BabyFlow: 3D modeling of realistic and expressive infant faces
Antonia Alomar, Mireia Masias, Marius George Linguraru, Federico M. Sukno, Gemma Piella
TL;DR
BabyFlow introduces a flow-based, disentangled model of infant facial shape and expression that copes with limited data and spontaneous expressions by using normalizing flows for identity and expression latents. It enables cross-age expression transfer from adults to infants, improves 3D reconstruction in expressive regions, and supports controllable 3D synthesis and diffusion-based 2D image generation with geometry-consistent outputs. The approach yields well-behaved latent spaces and demonstrates practical data-augmentation benefits, while uncovering limitations such as dataset size and the need for clinical validation. Overall, BabyFlow advances infant craniofacial analysis by combining cross-age data augmentation, explicit identity-expression disentanglement, and cross-modal synthesis for robust downstream tasks.
Abstract
Early detection of developmental disorders can be aided by analyzing infant craniofacial morphology, but modeling infant faces is challenging due to limited data and frequent spontaneous expressions.
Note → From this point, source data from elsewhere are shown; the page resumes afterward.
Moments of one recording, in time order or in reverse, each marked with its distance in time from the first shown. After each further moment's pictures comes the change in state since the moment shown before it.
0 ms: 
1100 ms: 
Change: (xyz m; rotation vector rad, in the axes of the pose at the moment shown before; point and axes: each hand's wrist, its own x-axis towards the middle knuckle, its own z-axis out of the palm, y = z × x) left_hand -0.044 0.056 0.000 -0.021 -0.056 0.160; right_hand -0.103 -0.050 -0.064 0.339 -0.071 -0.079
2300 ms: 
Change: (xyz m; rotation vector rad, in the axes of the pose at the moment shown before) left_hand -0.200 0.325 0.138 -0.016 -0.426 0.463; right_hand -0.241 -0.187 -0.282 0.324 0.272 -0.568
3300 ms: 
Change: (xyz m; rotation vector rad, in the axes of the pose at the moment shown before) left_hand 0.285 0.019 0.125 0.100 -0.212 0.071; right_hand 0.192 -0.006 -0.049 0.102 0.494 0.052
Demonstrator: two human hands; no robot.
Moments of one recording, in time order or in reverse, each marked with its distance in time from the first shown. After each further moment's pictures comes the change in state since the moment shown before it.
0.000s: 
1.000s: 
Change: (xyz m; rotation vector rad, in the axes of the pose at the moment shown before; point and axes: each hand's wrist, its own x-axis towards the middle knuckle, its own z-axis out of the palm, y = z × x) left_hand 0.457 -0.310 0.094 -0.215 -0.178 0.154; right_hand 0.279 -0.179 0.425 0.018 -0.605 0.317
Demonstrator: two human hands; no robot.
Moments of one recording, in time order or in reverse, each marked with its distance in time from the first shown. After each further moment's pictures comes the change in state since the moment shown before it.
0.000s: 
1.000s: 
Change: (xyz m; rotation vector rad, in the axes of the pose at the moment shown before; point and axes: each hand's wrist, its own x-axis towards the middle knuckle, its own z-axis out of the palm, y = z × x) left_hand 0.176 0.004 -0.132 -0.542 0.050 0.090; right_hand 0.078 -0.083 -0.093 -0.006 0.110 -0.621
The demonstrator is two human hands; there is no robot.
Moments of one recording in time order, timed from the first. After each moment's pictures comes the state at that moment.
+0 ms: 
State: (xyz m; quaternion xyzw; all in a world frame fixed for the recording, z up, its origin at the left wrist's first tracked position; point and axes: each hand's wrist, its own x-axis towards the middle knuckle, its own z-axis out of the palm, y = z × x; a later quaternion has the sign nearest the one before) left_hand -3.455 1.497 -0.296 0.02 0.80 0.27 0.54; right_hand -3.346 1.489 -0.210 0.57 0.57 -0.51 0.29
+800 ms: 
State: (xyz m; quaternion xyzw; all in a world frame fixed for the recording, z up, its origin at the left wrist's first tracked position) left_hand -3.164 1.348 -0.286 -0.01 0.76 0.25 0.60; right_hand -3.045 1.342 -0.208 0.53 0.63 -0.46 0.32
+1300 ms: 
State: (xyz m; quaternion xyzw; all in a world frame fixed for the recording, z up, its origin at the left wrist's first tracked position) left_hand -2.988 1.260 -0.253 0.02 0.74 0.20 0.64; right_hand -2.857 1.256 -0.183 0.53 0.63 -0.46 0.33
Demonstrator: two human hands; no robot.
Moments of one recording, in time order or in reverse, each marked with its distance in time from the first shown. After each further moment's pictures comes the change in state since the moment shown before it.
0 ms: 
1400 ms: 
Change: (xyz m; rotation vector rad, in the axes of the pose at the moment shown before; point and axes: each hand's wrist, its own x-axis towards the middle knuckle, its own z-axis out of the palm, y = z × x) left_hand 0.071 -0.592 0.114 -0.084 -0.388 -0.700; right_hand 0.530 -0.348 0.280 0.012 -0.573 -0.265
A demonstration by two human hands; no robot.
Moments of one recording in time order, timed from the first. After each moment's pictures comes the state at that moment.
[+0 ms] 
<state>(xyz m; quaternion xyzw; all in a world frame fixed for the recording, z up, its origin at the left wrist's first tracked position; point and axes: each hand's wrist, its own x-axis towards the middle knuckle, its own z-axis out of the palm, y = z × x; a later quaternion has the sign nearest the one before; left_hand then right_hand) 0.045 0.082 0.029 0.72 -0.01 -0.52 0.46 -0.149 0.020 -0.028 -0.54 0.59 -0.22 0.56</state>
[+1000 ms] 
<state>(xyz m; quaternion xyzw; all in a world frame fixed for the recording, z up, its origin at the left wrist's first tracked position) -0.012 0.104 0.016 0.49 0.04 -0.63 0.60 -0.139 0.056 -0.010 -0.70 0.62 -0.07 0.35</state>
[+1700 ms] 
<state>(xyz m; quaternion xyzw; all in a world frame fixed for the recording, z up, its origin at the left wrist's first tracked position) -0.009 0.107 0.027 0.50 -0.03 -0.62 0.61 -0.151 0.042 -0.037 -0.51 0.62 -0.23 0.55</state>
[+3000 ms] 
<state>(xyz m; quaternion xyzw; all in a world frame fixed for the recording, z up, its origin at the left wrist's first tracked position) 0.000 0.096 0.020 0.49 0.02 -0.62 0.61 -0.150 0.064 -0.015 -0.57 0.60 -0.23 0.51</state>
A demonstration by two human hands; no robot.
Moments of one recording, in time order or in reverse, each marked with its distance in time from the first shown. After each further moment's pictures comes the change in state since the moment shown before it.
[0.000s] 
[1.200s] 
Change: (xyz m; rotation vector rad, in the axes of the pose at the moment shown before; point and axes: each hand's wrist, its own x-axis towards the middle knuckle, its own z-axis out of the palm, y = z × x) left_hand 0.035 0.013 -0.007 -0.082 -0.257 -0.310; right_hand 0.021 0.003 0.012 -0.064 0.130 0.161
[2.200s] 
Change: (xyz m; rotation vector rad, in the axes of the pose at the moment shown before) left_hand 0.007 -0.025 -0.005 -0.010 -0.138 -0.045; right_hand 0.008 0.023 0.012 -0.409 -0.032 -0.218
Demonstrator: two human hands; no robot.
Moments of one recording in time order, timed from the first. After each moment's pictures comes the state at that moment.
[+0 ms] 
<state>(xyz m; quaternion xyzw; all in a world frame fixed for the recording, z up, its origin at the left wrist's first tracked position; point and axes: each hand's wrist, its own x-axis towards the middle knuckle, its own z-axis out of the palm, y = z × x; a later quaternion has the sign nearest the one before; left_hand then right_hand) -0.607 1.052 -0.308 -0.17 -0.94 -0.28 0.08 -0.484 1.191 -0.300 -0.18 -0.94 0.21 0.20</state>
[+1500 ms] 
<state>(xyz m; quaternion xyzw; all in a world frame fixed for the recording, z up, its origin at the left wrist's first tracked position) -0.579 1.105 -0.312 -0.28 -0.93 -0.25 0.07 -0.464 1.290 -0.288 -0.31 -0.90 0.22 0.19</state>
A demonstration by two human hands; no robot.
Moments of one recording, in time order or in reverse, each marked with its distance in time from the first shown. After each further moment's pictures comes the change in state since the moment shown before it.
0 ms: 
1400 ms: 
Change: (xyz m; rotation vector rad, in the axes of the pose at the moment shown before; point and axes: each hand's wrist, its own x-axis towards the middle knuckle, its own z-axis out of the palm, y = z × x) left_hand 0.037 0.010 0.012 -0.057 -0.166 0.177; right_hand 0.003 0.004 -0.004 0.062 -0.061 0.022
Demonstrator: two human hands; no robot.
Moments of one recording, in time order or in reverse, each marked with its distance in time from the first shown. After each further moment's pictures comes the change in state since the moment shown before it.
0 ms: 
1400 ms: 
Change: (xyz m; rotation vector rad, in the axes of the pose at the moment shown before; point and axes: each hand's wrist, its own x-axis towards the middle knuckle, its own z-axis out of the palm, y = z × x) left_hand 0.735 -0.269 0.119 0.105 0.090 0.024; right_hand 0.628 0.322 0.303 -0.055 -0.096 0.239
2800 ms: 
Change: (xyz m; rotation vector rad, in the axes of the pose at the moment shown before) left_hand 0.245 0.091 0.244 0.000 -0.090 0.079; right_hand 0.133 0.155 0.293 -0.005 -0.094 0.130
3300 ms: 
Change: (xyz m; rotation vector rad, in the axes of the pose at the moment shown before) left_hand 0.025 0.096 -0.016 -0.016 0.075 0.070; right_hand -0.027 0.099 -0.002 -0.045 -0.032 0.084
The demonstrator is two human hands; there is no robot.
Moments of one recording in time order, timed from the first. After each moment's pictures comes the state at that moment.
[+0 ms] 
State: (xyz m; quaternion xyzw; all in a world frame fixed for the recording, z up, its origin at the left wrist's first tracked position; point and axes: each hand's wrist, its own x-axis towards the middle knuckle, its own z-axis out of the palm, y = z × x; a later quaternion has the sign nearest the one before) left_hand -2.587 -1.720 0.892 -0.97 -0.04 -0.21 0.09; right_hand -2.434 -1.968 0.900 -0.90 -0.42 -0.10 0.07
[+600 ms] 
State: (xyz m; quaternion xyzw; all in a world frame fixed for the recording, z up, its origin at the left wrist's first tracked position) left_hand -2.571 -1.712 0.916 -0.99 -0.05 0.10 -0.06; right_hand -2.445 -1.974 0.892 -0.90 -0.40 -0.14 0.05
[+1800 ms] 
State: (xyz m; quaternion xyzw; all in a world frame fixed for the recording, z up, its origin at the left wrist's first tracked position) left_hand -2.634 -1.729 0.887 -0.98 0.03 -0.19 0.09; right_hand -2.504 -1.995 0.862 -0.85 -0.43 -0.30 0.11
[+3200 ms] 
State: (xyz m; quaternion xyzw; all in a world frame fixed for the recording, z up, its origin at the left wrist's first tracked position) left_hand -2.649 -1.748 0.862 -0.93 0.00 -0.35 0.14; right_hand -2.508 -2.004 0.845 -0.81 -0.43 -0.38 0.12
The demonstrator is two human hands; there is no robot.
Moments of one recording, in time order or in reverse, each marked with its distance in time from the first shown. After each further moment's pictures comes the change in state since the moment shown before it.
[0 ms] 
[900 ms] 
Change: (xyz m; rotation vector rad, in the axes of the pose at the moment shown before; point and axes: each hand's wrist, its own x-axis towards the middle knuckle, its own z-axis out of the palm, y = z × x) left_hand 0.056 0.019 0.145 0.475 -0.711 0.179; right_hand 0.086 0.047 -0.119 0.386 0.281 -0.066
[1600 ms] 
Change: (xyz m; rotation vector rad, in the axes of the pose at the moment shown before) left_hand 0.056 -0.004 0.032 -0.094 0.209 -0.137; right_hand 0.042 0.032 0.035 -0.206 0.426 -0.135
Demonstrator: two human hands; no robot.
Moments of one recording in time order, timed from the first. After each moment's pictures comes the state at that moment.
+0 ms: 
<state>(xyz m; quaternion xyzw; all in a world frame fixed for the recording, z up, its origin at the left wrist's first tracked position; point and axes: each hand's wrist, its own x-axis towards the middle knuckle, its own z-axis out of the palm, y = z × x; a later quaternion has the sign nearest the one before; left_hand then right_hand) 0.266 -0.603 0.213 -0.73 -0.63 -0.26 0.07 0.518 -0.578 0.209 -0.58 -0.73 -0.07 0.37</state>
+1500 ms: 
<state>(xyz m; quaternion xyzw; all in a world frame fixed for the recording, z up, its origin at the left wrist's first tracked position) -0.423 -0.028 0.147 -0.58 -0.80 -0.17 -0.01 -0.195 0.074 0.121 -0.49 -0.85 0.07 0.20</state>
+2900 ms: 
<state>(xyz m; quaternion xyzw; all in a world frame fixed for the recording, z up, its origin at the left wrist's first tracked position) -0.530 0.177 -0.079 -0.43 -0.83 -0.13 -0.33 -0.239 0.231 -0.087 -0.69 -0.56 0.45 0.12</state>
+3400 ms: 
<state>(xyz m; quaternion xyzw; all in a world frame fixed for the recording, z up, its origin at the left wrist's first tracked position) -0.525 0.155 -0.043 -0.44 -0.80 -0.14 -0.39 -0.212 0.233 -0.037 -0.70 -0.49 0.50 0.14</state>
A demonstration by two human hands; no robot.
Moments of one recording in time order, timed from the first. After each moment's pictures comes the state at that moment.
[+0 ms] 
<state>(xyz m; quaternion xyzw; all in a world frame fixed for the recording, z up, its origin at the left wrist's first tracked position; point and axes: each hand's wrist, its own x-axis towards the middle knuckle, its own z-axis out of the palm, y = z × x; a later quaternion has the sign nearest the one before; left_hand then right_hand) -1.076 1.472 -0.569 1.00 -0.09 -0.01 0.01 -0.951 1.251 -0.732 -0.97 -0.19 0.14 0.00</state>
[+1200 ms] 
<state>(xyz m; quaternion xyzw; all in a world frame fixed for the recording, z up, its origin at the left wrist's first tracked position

We introduce BabyFlow, a generative AI model that disentangles facial identity and expression, enabling independent control over both. Using normalizing flows, BabyFlow learns flexible, probabilistic representations that capture the complex, non-linear variability of expressive infant faces without restrictive linear assumptions. To address scarce and uncontrolled expressive data, we perform cross-age expression transfer, adapting expressions from adult 3D scans to enrich infant datasets with realistic and systematic expressive variants. As a result, BabyFlow improves 3D reconstruction accuracy, particularly in highly expressive regions such as the mouth, eyes, and nose, and supports synthesis and modification of infant expressions while preserving identity. Additionally, by integrating with diffusion models, BabyFlow generates high-fidelity 2D infant images with consistent 3D geometry, providing powerful tools for data augmentation and early facial analysis.